Again, we will firstly extract the desired values from the dataset and check whether we have the same amount of device and country entries.

countries = data['Country']
devices = data['Device']

assert len(countries) == len(devices), 'The number of countries doesn\'t match the number of devices'

For the Pearson's Chi-Squared Test, we need to pre-calculate two things: the observed frequencies and the expected frequencies. Based on the differences of these values, we will analyse the correlation between countries and devices.

First, we will calculate the observed frequencies.

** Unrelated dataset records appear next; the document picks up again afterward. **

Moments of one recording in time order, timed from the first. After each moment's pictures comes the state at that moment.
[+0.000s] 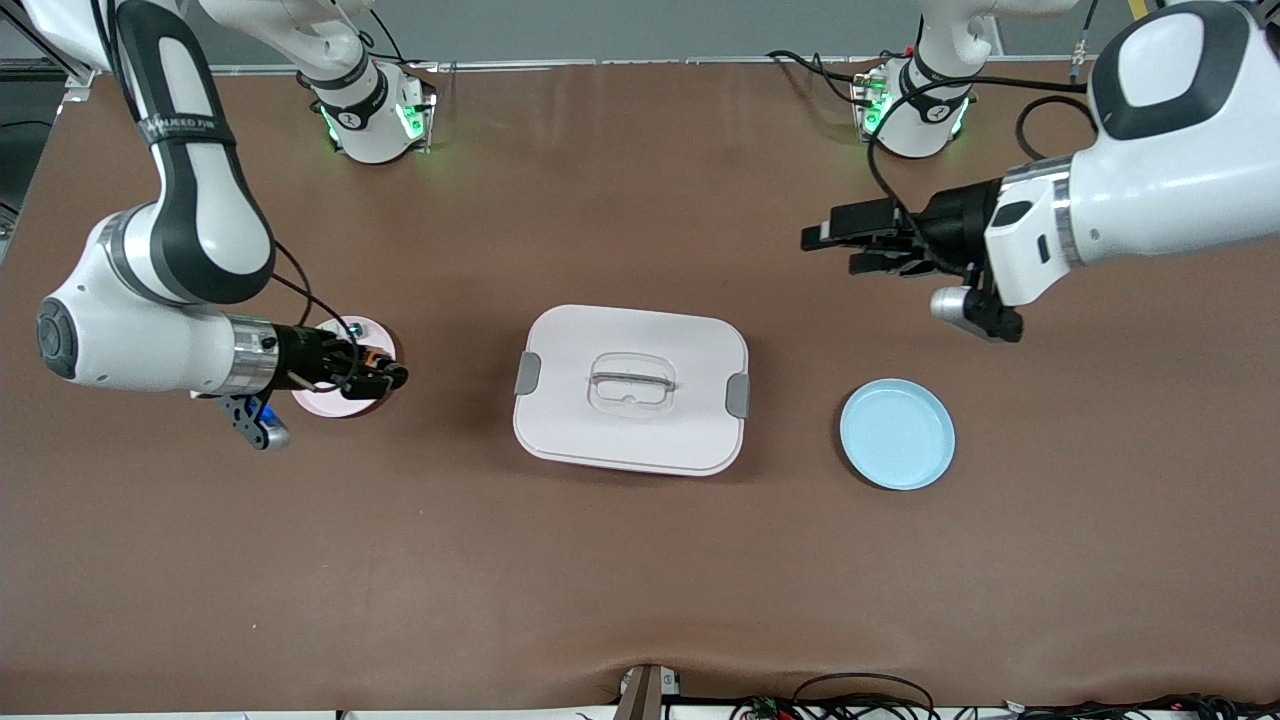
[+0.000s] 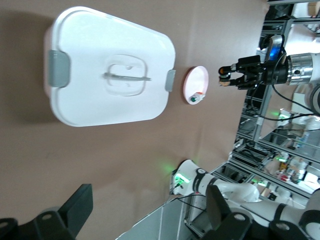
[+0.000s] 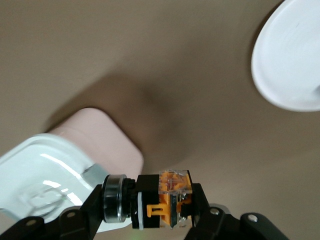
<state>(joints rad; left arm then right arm) -0.18 0.16 -0.10 -1.58 -0.85 1.69 -0.14 0.19 0.32 -0.05 -1.72 0.54 1.83 0.66</state>
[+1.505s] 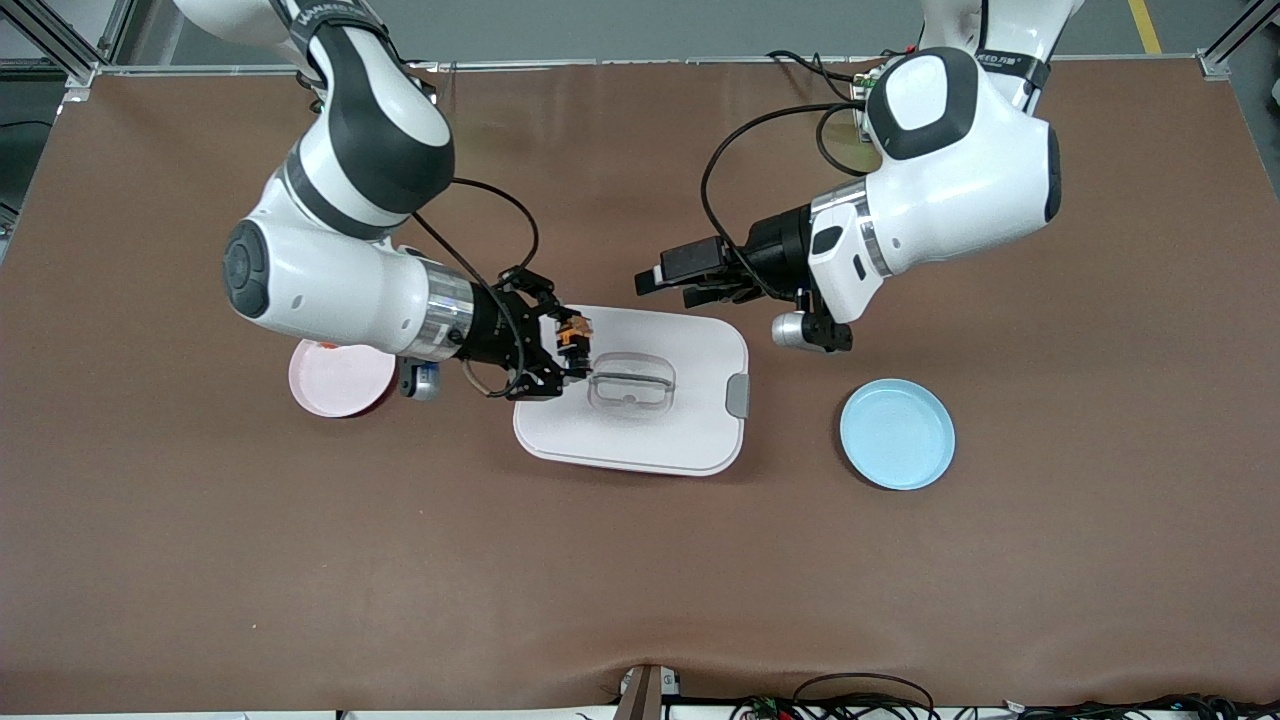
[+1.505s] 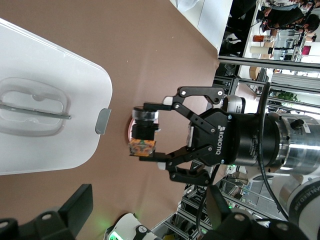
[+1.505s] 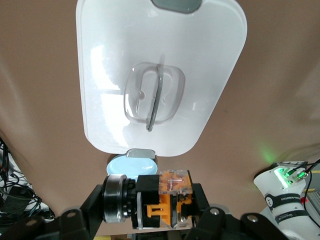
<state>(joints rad) -0.44 0.24 -0.10 -1.62 -1.03 2.21 -0.26 0.51 0.48 -0.05 -1.31 0.69 1.89 1.77</state>
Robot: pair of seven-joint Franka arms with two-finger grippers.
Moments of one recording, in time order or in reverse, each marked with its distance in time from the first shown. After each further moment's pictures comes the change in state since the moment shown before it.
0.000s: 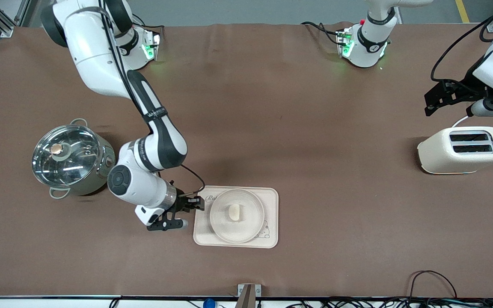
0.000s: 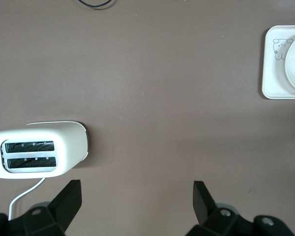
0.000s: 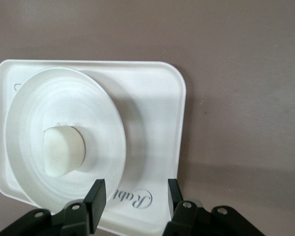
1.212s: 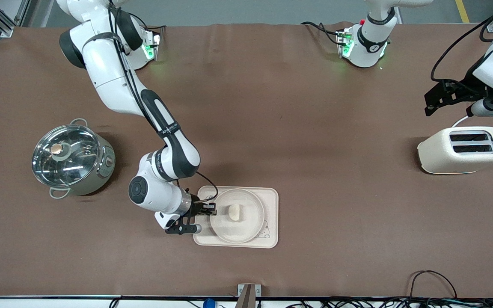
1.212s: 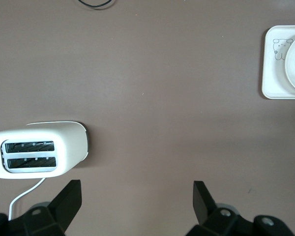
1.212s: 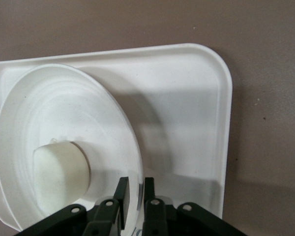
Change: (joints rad) left arm 0.000 0.000 0.000 0.000 0.000 0.000 0.000; right arm -0.012 0.143 0.061 0.099 0.076 0.073 0.004
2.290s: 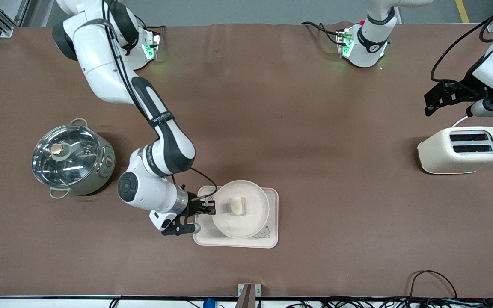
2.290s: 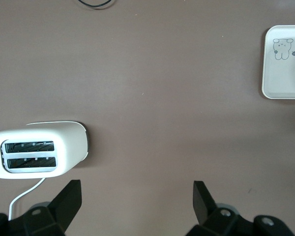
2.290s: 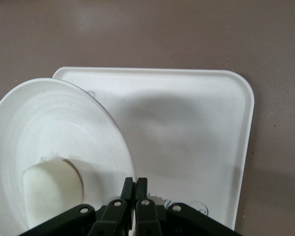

For each unique country, we will calculate the total number of each device type.

# observed frequencies
observed_frequencies = {}

for i in range(total_entries):
    country = countries[i]
    device = devices[i]

    if country not in observed_frequencies:
        observed_frequencies[country] = {}
    if device not in observed_frequencies[country]:
        observed_frequencies[country][device] = 0
    observed_frequencies[country][device] += 1

Next, we need to calculate the expected frequencies, which represent expected values with no correlation whatsoever.

# expected frequencies preparation
row_totals = {}
column_totals = {}
grand_total = sum(sum(row.values()) for row in observed_frequencies.values())

for country, devices in observed_frequencies.items():
    row_totals[country] = sum(devices.values())
    for device, frequency in devices.items():
        if device not in column_totals:
            column_totals[device] = frequency
            column_totals[device] += frequency

# expected frequencies
expected_frequencies = {}

for country, devices in observed_frequencies.items():
    expected_frequencies[country] = {}
    for device, frequency in devices.items():
        expected_frequency = (row_totals[country] * column_totals[device]) / grand_total
        expected_frequencies[country][device] = expected_frequency

After we have successfully prepared our data, we can calculate the chi-square value based on our observed and expected frequencies.

# chi-squared calculation
chi_squared = 0

for country, devices in observed_frequencies.items():
    for device, frequency in devices.items():
        expected_count = expected_frequencies[country][device]
        chi_squared += ((frequency - expected_count) ** 2) / expected_count

The last thing that remains is to define the significance level (alpha), calculate the degrees of freedom and get the critical value.

degrees_of_freedom = (len(row_totals) - 1) * (len(column_totals) - 1)
significance_level = 0.05
critical_value = chi2.ppf(1 - significance_level, degrees_of_freedom)

Now we have everything we need to either reject or not reject our null hypothesis.

if chi_squared < critical_value:
    print('Null hypothesis is NOT REJECTED:', null_hypothesis)
    print('Null hypothesis is REJECTED:', alt_hypothesis)


After running the Pearson's Chi-squared Test, we can see that our null hypothesis has not been rejected.

The degrees of freedom value is set to 27, the critical value is calculated to be 40.11 and the chi-squared value is 32.42. Since the chi-squared value is less than the critical value, we can conclude that the null hypothesis has not been rejected and therefore, There is NO major relationship or correlation between the country of origin and streaming devices.